What to work on → Across the records below, how many lines include the word "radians"? State only the number.

★ ★ ★ ★

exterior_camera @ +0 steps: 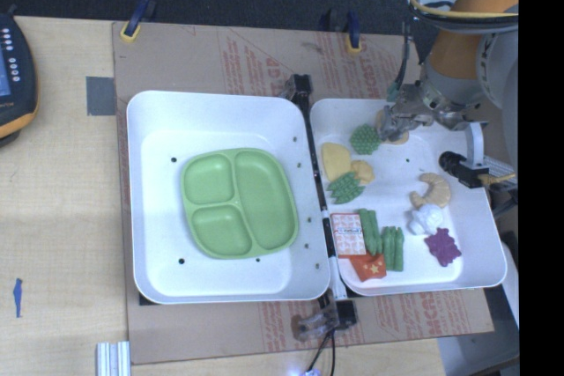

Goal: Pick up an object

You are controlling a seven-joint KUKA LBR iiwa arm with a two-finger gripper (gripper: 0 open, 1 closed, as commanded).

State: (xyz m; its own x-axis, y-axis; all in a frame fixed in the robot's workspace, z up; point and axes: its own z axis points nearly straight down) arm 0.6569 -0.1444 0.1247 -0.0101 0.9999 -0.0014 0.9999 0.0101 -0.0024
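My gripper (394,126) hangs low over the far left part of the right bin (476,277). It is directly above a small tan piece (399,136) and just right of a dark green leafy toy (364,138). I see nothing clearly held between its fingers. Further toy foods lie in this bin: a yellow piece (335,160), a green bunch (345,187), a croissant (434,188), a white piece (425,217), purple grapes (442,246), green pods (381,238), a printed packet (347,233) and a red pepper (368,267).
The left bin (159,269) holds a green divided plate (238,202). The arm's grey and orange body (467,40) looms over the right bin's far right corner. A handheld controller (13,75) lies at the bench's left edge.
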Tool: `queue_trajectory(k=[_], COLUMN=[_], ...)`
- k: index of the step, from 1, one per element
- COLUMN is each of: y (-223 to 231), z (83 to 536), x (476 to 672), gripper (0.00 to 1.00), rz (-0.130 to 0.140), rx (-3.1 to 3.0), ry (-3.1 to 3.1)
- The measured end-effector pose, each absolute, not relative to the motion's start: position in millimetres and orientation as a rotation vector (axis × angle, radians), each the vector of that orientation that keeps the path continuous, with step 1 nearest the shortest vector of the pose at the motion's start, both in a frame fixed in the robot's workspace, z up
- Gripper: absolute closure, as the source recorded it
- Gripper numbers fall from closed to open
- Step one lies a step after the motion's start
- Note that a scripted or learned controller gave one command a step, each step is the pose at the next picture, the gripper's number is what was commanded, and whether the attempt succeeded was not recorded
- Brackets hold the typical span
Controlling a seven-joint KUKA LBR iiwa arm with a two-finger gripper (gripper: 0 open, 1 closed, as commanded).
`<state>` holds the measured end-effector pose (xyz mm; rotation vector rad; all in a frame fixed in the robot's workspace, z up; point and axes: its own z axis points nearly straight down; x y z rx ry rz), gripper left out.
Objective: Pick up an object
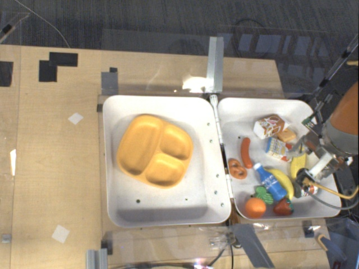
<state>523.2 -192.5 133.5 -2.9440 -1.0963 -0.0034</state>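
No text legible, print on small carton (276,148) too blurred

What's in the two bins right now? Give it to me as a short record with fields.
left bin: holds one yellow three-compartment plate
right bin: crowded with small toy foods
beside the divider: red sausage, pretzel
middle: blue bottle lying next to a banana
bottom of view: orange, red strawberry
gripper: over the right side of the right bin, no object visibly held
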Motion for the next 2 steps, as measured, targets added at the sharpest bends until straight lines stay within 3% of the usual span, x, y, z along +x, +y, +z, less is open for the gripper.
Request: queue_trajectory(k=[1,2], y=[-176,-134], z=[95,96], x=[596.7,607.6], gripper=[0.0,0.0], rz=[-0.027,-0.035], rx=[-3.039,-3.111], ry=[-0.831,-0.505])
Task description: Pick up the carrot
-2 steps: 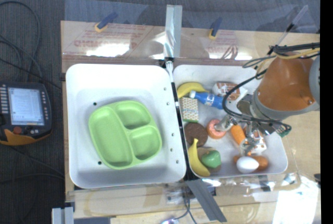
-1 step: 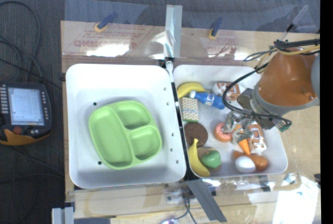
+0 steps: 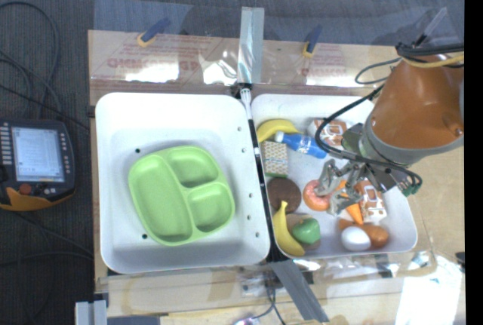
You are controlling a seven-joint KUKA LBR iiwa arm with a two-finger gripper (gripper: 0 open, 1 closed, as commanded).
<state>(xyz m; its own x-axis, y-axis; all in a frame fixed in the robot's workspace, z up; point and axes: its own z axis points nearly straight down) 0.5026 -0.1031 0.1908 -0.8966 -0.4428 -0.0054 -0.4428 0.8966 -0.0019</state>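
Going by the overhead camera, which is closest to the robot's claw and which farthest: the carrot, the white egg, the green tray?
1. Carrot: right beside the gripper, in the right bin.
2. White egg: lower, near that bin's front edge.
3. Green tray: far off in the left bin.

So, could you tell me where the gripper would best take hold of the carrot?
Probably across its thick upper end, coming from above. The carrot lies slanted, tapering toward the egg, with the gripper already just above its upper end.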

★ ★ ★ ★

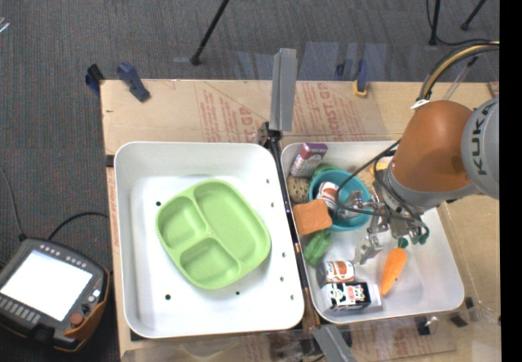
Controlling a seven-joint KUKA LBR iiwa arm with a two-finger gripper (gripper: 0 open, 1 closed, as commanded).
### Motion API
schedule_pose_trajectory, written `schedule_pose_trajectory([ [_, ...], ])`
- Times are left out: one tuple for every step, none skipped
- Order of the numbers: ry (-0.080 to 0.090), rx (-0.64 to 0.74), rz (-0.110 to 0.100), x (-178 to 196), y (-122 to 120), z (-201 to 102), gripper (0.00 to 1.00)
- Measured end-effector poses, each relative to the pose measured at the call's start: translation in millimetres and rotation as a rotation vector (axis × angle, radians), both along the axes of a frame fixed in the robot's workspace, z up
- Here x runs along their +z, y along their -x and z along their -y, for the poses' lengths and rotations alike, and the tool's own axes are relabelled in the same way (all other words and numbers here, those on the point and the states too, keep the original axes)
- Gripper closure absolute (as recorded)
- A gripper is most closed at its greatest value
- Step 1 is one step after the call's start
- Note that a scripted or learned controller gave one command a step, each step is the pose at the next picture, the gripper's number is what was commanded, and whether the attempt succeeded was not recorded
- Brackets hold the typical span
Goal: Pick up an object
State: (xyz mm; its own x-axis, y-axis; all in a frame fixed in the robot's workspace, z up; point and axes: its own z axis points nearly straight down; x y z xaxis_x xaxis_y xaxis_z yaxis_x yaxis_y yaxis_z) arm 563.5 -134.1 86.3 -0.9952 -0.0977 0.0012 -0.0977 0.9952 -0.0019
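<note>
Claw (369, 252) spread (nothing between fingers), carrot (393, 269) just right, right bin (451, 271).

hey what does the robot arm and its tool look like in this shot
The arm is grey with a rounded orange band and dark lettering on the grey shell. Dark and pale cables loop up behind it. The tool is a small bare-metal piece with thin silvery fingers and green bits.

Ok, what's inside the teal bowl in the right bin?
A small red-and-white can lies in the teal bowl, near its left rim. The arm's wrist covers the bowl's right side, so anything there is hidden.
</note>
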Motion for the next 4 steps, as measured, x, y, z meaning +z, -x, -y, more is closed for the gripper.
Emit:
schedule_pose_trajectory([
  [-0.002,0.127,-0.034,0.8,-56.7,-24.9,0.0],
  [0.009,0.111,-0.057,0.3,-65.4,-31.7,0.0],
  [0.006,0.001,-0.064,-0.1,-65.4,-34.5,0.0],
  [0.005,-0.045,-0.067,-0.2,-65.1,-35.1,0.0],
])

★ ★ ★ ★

Finished exercise → 2